The conditions for the supersaturated gas dissolved in the molten iron to form bubbles are:
① The sum of the partial pressures of various gases in the bubble (total gas pressure) is greater than the external pressure acting on the bubble.
② The partial pressure of a certain gas dissolved in the molten iron should be greater than the partial pressure of the gas in the bubble, so that the gas can automatically diffuse to the bubble and continue to grow. To meet this condition, it mainly depends on the reduction of the molten iron temperature.
③ There must be a bubble core that is larger than a certain critical size and exists stably. A large number of non-metallic inclusions in the molten iron, gases formed and involved during smelting, furnace pretreatment or pouring, as well as linings, mold walls, etc., may become the basis of the non-spontaneous core of the bubble, and bubbles can easily form on these surfaces.
After the gas nucleus attached to the surface of the foreign inclusion is formed, the gas dissolved in the molten iron will automatically diffuse to the bubbles due to the pressure difference. When the bubble grows to a certain critical size, it will detach from the surface and float up. Sometimes the bubbles attached to the surface of non-metallic inclusions can float up with the inclusions. The smaller the bubble, the slower the floating speed. In order for the bubble to float up and be removed in time, the bubble diameter should generally be greater than 0.01~0.001cm.
The molten iron cools down quickly in the mold, and it is difficult for the bubbles to float up, or the surface of the casting has solidified, and the bubbles are not removed in time, resulting in pores.
The most fundamental way to prevent precipitation pores is to reduce the amount of air absorbed by the molten iron; the second is to remove the gas it contains or prevent the gas from precipitating. For example, scrap steel should be cleaned and rusted by the drum; coke and iron materials should not be piled in the open air; furnace linings and pouring tools must be fully dried; inoculants should be added after baking to increase the pouring temperature; increase the cooling rate of cast iron castings, etc.
2. Formation and prevention of reactive pores
Pores produced by the chemical reaction between the molten iron and the mold or inside the molten iron and the gas released are called reactive pores. They are often distributed 1~3mm below the surface of the cast iron, so they are generally called subcutaneous pores.
The formation of subcutaneous pores is related to the chemical reaction at the molten iron-mold interface. Under the action of high-temperature molten iron, the water in the mold is evaporated, and the crystal water in the clay is decomposed to produce a large amount of water vapor. Elements such as Fe, C, Si, Mn, Mg, and AI in the molten iron will react with water vapor to produce gasification reactions.

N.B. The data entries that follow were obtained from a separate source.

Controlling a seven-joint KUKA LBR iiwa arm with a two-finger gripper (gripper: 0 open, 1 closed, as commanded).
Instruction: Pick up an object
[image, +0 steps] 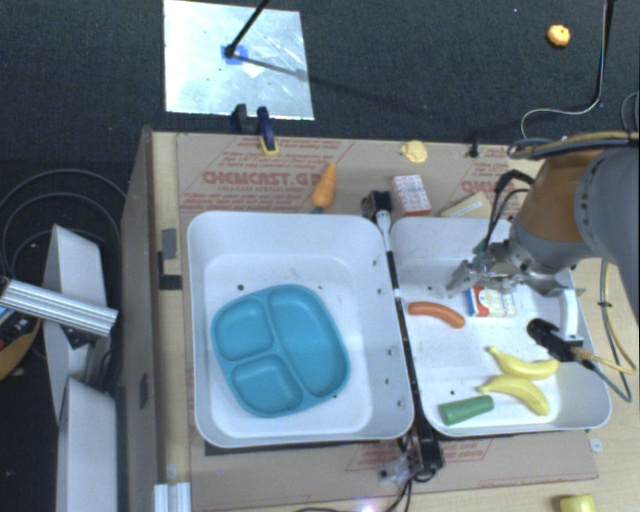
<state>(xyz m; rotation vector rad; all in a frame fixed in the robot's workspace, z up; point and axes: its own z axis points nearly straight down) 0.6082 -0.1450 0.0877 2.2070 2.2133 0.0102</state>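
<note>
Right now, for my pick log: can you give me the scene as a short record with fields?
left bin: blue divided plate
right bin: orange sausage, upper banana, lower banana, green piece, small carton
gripper: over the right bin's far part, beside the small carton
behind the bins: carrot on the cardboard

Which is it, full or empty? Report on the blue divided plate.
Empty. The blue divided plate lies flat in the left bin, and all three compartments show bare blue.
</note>
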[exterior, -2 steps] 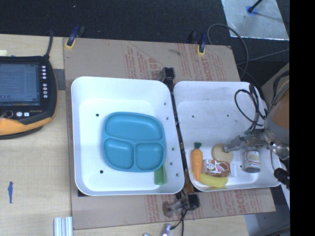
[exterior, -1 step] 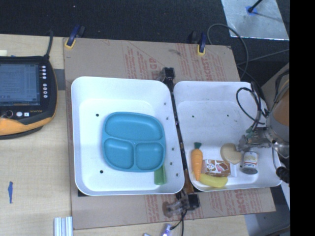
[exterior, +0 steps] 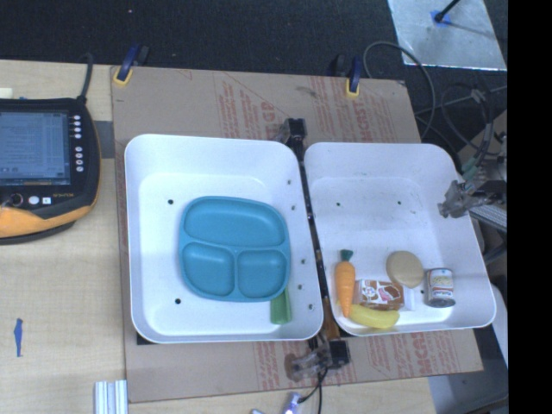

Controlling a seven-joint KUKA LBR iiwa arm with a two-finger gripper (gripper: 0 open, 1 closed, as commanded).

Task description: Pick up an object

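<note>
Carrot (exterior: 344,285) upright, green top up-frame

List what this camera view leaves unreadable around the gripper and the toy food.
- Gripper: at the right edge, small and blurred; finger state unreadable.
- Small can: label too small to read.
- Snack packet: print blurred; banana overlaps its lower edge.

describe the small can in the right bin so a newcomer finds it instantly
Look in the right bin, at its front right corner. The can stands at the right end of the cluster there, right of the tan round piece. It is the only metallic cylinder, with a red label.
</note>
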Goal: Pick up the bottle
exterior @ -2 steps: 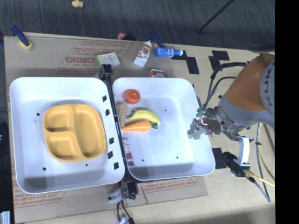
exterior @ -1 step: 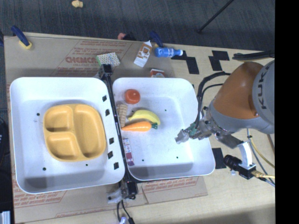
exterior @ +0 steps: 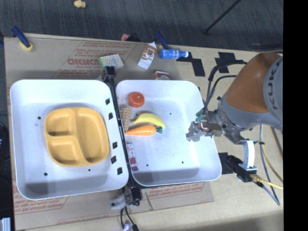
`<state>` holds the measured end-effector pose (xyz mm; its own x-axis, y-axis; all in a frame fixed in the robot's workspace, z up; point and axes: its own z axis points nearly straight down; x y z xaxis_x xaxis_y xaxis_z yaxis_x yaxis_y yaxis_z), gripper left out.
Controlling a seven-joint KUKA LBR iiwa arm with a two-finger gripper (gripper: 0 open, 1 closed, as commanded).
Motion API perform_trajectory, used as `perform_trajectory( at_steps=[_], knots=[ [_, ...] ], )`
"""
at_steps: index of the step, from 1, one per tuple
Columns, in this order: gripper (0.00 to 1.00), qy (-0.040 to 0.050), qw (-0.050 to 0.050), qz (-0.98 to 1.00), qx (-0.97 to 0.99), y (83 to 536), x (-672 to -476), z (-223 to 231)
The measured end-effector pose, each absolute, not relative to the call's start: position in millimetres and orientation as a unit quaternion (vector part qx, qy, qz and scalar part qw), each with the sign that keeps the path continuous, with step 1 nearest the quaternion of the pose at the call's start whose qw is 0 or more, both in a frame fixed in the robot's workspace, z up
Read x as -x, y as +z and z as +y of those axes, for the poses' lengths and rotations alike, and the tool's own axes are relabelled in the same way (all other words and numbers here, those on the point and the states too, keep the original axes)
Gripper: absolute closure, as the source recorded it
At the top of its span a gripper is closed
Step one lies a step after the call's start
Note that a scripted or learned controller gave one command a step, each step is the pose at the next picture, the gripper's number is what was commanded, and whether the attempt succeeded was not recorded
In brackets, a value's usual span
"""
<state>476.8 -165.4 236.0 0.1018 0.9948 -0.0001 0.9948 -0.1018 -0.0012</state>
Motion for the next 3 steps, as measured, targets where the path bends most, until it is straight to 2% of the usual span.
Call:
perform_trajectory(
  at_steps=[1, 2, 3],
  knots=[
    [1.00, 0.0013, 0.002, -0.621, 0.784, 185, -475.7, -178],
    [1.00, 0.0013, 0.002, -0.529, 0.849, 192, -475.7, -188],
    [1.00, 0.0009, 0.003, -0.629, 0.778, 201, -476.1, -157]
  ],
)
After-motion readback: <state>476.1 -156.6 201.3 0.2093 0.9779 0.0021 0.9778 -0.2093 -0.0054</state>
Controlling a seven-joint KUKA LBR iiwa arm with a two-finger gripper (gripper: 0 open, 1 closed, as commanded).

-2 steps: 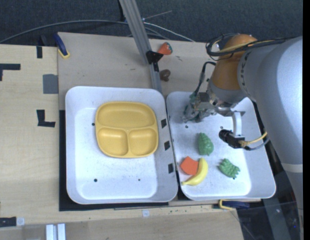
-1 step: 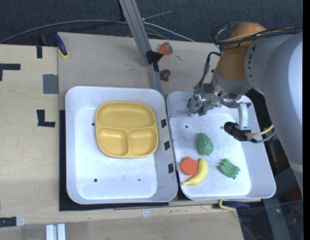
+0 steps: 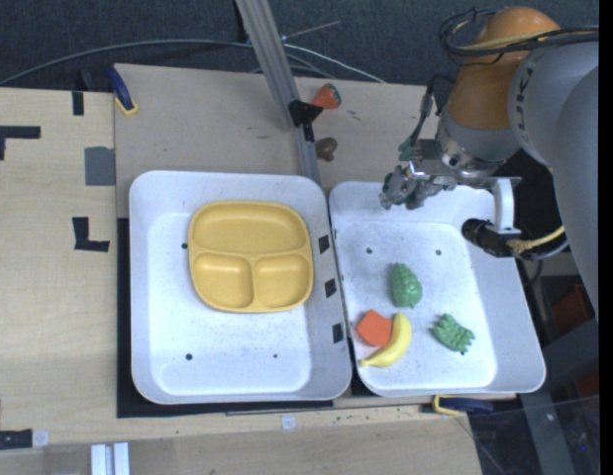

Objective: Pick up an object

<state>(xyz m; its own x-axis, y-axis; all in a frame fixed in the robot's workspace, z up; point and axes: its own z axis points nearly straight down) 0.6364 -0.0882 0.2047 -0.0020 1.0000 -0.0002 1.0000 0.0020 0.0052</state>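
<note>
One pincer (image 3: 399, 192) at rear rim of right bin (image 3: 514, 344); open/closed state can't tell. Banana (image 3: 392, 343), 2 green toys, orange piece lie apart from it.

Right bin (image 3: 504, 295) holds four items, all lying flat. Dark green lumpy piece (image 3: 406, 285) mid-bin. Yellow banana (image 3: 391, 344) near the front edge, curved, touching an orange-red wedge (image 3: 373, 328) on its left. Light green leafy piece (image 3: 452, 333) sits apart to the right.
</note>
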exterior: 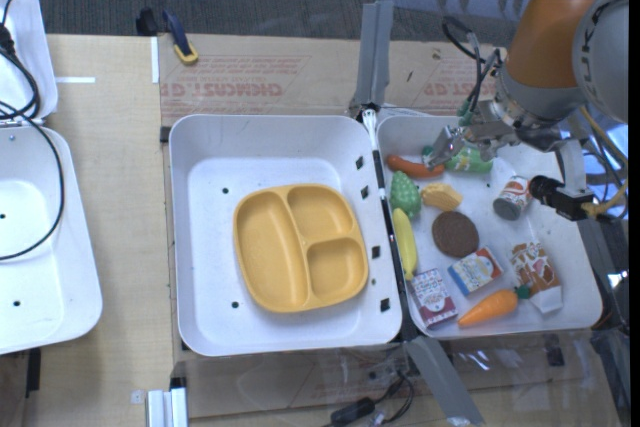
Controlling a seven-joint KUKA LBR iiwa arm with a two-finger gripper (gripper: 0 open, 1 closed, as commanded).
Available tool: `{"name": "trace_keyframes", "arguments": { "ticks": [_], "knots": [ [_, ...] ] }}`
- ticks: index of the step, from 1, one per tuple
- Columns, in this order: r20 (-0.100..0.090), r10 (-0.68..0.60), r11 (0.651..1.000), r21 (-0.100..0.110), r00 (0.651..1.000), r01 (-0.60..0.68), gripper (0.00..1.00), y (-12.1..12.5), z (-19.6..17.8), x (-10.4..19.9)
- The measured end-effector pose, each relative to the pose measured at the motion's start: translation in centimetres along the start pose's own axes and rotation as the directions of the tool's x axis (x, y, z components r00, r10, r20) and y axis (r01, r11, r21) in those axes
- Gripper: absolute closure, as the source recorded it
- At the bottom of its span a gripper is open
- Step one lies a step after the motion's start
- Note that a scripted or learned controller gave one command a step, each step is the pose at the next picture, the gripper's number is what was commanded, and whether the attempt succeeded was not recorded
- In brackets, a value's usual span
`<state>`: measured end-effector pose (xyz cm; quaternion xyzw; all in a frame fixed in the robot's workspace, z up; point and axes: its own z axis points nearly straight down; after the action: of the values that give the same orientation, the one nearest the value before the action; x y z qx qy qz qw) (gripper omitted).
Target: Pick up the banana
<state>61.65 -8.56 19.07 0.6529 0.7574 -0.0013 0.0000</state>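
In the camera view the banana (404,242) lies flat in the right bin (590,313), pressed along that bin's left wall, its length running from about the middle of the wall towards the near-left corner. A green toy vegetable (402,191) sits just beyond its far end, and a small red-and-white carton (431,297) lies just beside its near end. The arm (552,25) hangs over the bin's far edge, and its gripper (462,141) is low near the far-left part of the bin, above a red pepper (415,166) and a greenish object that cannot be identified. Whether the gripper is spread or closed cannot be told from this angle, and nothing can be seen held in it. The banana is apart from the gripper, with the green vegetable between them. The left bin (190,245) carries a yellow divided plate (300,245) near its centre. Judging by how things lie, the pick is not yet done: the banana rests untouched, and the gripper would need to travel along the left wall towards the near side, descend and close on it before lifting.
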Motion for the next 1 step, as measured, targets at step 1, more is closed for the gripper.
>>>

Since the causes of the formation of subcutaneous pores are relatively complex, there is no unified understanding so far. One reason may be that the gas phase at the solid-liquid interface contains more hydrogen, and the front of the solid-liquid interface forms an oversaturated concentration and a very high precipitation pressure during solidification. The various oxides produced by the interface reaction can serve as the core of the bubble. After the bubbles are formed on these surfaces, the hydrogen, nitrogen and other gases in the molten iron diffuse into the bubbles and grow. Another possible reason is that during the cooling process of the molten iron in the ladle and during pouring, the △F° of manganese and iron decreases, which enhances their oxidation tendency and interacts with oxygen in the atmosphere, water vapor or CO2 at the inner interface of the casting mold to form oxides.
It is generally believed that subcutaneous pores are mainly produced during the chemical reaction and gas precipitation process at the interface of the molten iron and the casting mold. After the magnesium-treated ductile iron molten iron is poured into the casting mold, it is easier to react with the water vapor in the mold to produce subcutaneous pores.